Beginning at the line that contains "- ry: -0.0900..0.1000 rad" and ending at the last line of the entries, write out each line exactly; include nothing outside that span.

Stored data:
----------

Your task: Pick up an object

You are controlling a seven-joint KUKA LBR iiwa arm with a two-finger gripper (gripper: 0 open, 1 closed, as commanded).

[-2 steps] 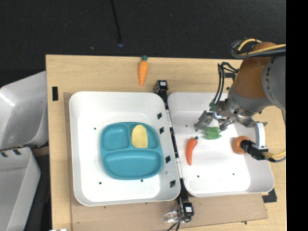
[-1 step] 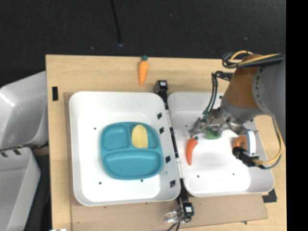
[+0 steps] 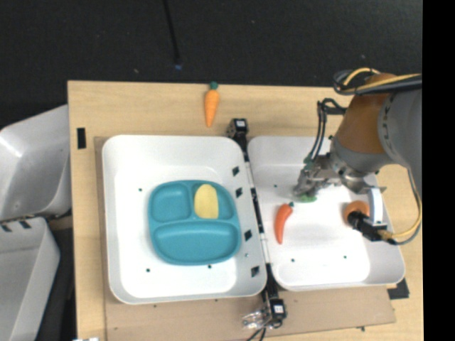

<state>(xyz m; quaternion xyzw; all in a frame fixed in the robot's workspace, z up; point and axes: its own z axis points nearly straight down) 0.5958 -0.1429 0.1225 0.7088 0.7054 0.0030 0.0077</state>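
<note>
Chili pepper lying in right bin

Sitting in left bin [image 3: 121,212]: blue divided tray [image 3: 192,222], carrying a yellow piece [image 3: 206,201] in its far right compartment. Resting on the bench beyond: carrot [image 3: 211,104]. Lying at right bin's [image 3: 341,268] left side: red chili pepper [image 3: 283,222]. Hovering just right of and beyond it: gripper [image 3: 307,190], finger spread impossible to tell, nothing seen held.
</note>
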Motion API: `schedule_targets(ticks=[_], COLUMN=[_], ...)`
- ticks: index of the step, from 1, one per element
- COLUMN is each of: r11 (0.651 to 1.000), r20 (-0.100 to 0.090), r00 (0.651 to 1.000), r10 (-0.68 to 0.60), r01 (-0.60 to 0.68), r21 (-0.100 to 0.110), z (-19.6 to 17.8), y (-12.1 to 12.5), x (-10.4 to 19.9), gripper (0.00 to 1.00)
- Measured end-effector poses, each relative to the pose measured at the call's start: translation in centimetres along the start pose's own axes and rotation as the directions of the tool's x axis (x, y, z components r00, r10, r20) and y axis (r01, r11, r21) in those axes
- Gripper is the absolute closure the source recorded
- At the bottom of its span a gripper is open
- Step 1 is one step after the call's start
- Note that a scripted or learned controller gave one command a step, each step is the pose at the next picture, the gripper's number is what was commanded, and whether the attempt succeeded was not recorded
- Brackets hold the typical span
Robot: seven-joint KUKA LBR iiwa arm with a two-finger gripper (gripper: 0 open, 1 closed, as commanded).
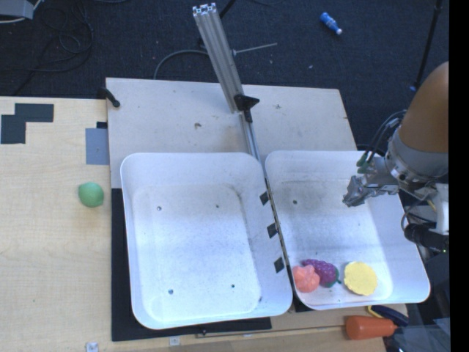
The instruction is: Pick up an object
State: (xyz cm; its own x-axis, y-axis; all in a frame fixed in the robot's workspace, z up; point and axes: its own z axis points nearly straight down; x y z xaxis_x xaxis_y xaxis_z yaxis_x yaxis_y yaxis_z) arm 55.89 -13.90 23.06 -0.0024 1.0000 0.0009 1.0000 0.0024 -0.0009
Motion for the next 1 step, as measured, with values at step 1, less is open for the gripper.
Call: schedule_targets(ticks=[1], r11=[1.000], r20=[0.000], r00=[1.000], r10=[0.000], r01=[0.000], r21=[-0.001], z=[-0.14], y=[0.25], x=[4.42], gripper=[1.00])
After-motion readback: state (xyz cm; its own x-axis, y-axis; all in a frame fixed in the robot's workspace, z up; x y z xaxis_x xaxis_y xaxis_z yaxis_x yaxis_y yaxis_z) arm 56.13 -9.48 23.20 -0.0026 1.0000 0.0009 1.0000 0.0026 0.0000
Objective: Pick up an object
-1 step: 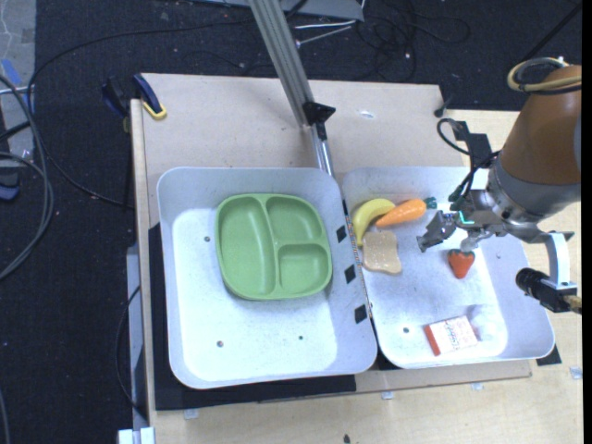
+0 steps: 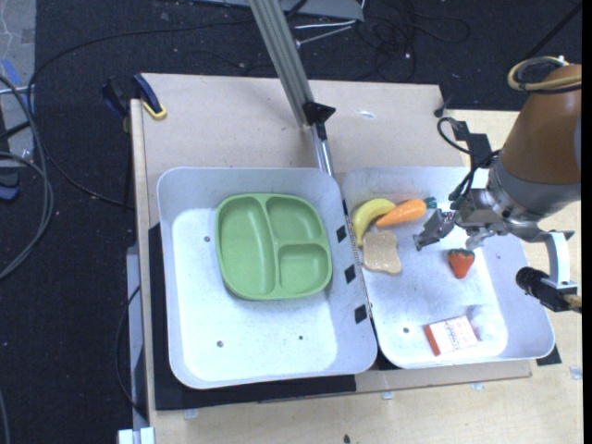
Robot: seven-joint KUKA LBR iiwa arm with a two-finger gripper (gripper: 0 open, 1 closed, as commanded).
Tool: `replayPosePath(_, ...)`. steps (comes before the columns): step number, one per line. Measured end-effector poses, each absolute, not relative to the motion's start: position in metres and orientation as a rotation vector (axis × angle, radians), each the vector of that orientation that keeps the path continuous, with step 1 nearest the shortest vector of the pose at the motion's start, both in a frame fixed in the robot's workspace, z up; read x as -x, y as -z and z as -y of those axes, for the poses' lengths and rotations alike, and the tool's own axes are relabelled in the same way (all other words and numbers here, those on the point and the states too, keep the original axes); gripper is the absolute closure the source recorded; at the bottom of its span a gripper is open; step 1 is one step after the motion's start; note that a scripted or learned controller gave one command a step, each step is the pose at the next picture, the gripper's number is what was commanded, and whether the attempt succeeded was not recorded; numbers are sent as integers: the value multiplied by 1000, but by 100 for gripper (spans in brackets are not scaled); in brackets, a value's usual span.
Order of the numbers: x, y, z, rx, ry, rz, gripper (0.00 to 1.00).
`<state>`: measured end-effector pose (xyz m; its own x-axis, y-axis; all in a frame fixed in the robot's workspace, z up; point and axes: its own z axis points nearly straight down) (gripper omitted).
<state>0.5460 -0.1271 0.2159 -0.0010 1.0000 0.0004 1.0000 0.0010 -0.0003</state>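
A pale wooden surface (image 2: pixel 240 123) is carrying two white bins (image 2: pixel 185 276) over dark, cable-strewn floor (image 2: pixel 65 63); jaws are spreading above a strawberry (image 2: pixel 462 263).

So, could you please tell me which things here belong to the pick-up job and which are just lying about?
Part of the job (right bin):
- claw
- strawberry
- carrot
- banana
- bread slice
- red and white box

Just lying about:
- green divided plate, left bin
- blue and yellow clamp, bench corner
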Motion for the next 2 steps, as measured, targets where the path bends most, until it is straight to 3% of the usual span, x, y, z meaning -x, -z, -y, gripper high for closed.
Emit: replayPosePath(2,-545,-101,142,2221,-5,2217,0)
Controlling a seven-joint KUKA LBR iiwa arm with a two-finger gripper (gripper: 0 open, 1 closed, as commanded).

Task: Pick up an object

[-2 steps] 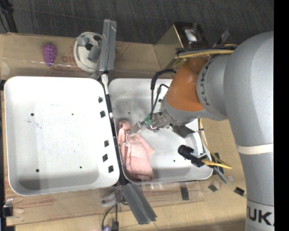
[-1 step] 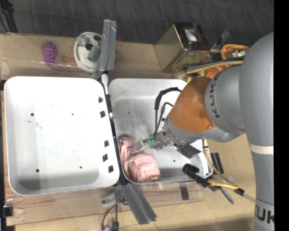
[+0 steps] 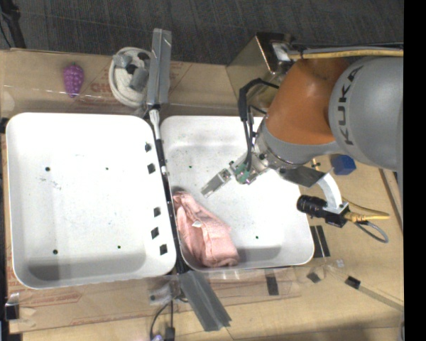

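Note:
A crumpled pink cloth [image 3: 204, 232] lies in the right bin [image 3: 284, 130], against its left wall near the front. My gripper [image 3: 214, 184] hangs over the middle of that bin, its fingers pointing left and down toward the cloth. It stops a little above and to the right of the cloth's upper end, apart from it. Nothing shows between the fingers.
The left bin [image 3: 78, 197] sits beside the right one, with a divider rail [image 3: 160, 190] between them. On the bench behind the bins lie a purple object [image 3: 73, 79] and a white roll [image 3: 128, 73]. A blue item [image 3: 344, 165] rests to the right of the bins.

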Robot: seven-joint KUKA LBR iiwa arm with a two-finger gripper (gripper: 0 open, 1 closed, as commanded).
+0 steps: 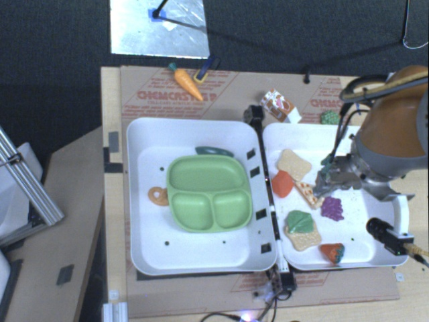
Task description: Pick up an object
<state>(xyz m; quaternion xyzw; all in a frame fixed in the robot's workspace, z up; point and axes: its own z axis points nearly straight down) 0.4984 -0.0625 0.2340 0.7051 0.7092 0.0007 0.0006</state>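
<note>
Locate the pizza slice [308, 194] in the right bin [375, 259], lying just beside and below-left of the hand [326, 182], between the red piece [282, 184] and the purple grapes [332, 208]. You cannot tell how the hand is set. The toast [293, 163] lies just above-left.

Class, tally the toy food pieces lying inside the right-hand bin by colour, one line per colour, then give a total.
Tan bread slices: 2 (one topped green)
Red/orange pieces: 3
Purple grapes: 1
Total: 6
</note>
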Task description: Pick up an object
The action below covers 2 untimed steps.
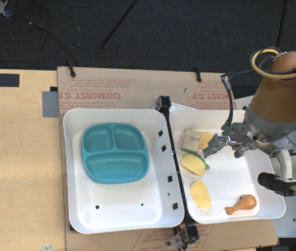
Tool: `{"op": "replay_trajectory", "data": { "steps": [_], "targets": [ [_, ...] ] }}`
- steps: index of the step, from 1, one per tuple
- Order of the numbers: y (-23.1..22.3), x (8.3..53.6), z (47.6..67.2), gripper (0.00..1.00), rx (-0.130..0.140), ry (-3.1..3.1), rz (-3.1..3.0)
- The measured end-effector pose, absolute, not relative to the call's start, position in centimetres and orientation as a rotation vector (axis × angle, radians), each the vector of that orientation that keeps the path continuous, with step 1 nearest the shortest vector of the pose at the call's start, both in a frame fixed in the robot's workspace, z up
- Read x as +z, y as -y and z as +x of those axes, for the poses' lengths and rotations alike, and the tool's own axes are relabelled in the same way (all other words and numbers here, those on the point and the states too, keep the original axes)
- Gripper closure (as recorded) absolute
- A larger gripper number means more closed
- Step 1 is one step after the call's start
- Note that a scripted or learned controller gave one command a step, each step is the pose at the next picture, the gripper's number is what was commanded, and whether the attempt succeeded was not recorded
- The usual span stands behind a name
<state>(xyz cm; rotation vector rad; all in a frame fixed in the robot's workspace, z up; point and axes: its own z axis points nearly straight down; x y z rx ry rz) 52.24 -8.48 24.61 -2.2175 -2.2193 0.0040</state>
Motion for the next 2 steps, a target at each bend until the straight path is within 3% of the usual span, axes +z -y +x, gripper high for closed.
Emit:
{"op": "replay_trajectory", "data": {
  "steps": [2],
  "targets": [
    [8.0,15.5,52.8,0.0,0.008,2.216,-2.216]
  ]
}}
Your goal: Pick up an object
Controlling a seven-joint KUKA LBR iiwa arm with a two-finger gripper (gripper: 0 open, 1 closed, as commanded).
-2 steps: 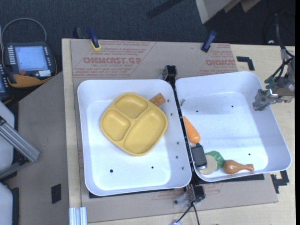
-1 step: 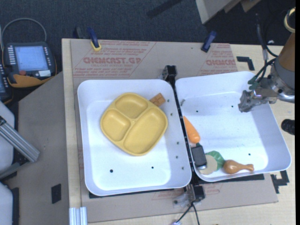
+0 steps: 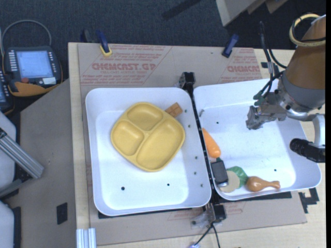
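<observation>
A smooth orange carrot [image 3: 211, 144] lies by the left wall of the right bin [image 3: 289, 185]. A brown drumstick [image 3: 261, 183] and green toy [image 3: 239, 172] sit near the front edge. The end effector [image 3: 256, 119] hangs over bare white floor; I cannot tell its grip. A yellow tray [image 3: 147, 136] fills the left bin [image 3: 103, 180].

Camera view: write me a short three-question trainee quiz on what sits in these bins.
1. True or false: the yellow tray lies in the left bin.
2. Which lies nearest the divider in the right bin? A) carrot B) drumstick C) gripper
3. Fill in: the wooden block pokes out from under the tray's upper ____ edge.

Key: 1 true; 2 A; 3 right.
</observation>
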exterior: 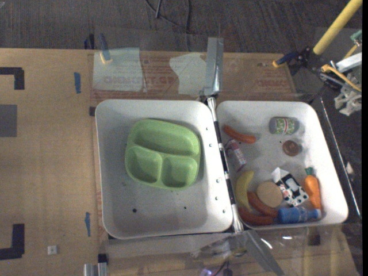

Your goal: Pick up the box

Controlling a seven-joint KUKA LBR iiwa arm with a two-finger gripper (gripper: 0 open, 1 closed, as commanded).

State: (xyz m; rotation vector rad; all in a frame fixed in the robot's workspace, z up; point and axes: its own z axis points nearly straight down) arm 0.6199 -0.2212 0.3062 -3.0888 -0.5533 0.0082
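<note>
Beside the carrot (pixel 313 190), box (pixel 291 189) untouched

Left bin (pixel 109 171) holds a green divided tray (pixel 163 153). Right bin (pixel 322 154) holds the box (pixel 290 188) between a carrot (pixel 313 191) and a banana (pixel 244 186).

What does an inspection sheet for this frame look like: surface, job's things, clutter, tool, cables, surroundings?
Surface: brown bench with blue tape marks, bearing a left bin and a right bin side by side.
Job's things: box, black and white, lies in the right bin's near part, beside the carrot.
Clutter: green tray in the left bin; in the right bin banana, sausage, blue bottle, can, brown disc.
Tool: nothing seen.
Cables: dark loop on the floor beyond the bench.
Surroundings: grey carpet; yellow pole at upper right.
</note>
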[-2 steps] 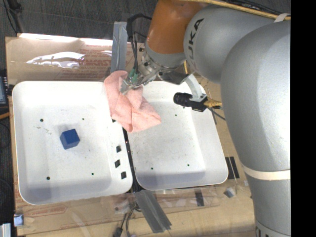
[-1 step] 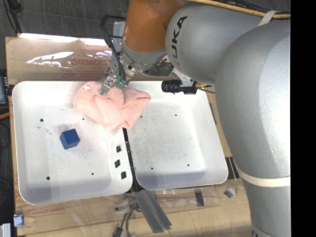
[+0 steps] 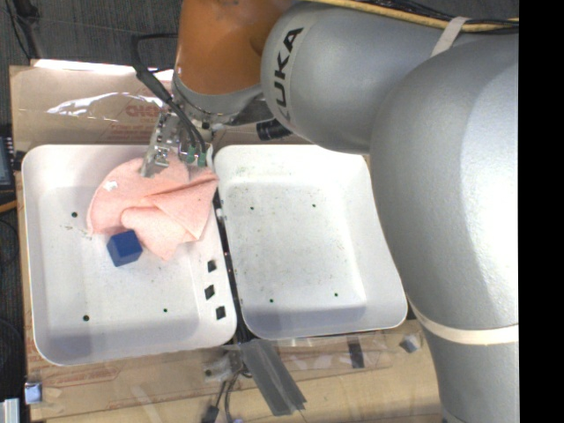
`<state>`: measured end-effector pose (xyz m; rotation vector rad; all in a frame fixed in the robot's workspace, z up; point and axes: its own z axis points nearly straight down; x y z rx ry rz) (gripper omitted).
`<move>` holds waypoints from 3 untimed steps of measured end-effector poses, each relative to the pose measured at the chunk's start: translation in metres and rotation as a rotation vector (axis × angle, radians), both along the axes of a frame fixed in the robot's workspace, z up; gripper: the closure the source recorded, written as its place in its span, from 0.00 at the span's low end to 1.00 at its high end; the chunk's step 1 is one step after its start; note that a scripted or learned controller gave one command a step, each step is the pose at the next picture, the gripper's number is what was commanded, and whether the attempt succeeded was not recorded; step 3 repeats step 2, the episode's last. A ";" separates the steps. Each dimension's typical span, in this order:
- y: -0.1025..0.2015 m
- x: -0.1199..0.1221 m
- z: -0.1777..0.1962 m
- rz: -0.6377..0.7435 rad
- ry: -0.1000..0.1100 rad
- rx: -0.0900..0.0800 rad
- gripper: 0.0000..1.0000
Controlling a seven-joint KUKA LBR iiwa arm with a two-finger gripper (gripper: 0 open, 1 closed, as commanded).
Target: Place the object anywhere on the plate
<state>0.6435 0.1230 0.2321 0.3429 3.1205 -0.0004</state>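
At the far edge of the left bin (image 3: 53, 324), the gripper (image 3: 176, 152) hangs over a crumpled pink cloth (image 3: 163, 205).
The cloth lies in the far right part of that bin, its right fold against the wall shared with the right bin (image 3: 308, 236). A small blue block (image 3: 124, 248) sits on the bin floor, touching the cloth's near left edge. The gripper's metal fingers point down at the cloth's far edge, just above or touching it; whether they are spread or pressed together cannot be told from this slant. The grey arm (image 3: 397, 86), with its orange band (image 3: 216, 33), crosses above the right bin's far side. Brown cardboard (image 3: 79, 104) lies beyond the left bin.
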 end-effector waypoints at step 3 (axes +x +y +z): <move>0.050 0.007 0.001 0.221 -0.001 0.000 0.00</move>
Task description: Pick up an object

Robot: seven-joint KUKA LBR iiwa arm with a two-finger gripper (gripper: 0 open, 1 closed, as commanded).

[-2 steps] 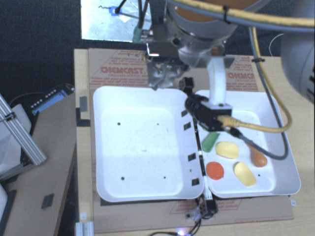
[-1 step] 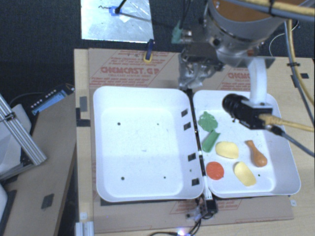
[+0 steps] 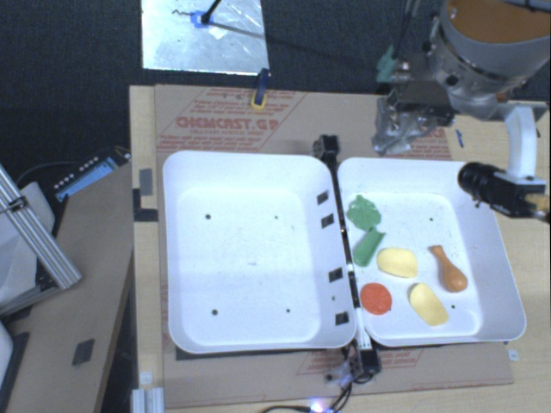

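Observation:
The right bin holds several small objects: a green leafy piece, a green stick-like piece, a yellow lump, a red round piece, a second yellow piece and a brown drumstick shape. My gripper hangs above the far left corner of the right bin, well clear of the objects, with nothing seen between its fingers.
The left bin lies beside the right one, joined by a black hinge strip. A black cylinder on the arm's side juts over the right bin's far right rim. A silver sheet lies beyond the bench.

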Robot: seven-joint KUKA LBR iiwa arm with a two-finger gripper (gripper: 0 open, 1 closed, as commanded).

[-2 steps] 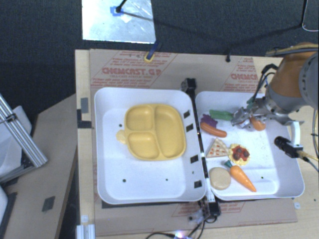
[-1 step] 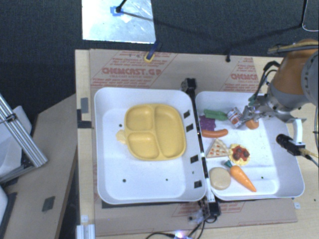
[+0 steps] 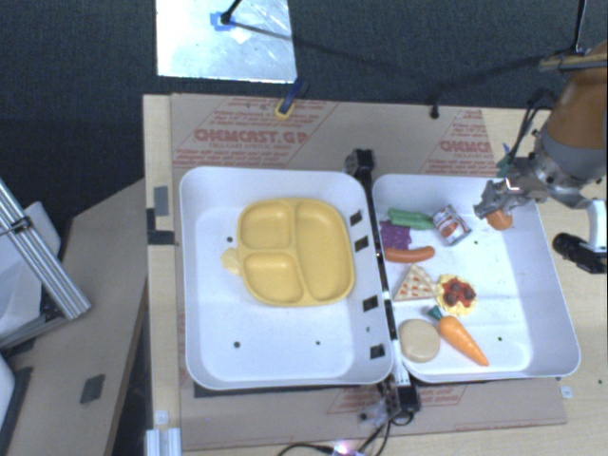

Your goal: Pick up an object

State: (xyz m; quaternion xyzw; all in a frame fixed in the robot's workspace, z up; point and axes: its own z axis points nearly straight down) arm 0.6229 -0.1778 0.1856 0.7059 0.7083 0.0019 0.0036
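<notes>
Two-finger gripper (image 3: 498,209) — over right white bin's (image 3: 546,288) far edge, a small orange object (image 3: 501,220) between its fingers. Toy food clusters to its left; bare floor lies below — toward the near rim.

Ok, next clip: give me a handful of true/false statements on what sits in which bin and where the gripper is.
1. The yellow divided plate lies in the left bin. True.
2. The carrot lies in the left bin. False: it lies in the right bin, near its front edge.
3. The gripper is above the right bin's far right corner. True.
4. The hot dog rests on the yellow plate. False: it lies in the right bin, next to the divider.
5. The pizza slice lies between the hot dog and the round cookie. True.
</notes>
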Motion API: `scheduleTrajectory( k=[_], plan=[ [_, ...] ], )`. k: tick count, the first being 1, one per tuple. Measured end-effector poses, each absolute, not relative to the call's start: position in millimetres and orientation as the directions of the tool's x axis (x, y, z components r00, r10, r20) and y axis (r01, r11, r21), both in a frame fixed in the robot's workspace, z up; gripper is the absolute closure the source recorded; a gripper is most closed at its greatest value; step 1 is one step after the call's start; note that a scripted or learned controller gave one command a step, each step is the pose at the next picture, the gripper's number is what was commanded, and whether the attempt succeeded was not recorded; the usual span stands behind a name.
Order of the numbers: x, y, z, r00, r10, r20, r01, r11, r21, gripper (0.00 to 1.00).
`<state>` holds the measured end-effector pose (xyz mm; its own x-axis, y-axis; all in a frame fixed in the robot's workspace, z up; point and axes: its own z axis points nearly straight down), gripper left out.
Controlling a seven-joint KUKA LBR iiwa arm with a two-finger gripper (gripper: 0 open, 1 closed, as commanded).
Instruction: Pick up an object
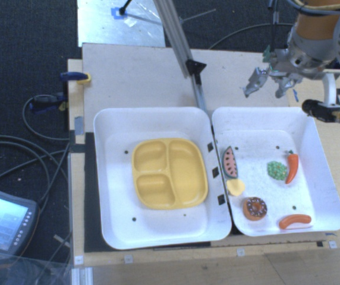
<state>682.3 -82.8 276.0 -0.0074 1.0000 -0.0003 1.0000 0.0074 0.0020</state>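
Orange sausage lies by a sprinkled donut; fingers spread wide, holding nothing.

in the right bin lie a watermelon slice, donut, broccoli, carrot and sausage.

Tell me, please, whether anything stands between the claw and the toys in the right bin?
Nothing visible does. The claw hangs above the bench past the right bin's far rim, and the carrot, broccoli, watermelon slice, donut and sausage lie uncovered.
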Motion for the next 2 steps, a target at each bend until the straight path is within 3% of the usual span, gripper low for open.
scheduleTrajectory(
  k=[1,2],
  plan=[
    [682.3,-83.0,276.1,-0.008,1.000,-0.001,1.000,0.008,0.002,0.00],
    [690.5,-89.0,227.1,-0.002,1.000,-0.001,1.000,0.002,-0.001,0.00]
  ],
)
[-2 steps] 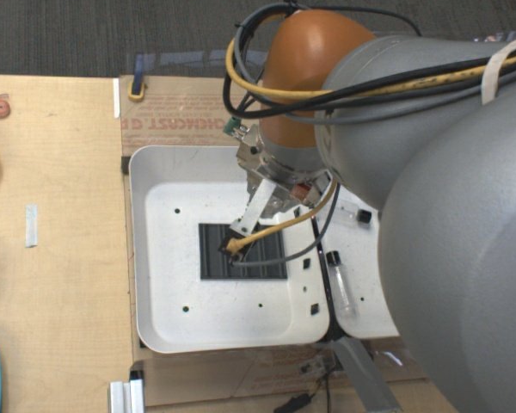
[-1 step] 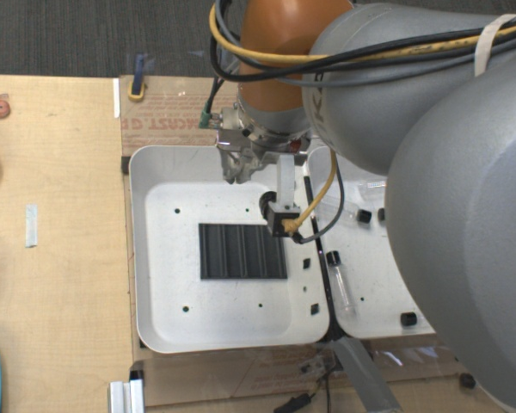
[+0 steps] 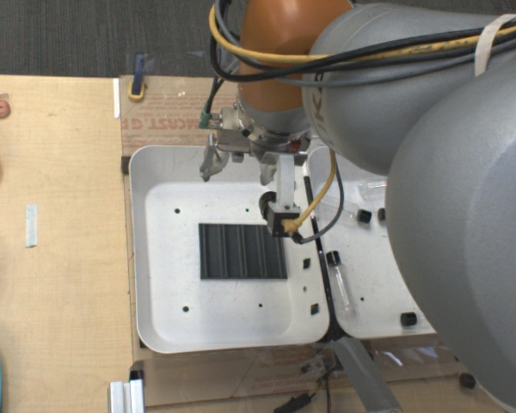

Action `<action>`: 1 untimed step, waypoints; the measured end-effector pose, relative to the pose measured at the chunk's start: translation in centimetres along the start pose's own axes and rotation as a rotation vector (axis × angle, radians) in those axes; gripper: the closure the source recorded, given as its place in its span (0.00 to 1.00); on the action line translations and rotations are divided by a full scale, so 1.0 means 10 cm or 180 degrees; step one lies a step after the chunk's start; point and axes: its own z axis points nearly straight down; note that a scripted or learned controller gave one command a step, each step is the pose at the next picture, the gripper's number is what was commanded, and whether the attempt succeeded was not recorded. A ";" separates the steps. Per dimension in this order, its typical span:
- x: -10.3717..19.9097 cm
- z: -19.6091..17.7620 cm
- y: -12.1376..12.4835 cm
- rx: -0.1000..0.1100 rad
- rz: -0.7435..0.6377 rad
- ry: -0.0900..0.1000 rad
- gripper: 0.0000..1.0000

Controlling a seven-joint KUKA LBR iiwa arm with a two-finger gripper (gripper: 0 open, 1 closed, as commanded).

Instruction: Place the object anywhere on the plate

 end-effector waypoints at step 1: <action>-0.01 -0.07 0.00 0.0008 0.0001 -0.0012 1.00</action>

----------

### SOLUTION TO THIS EXERCISE
- ry: -0.0900..0.1000 rad
- gripper: 0.0000..1.0000

Controlling a seven-joint KUKA LBR iiwa arm with a two-finger gripper (gripper: 0 open, 1 closed, as commanded).

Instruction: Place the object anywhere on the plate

 end-effector waypoints at step 1: <action>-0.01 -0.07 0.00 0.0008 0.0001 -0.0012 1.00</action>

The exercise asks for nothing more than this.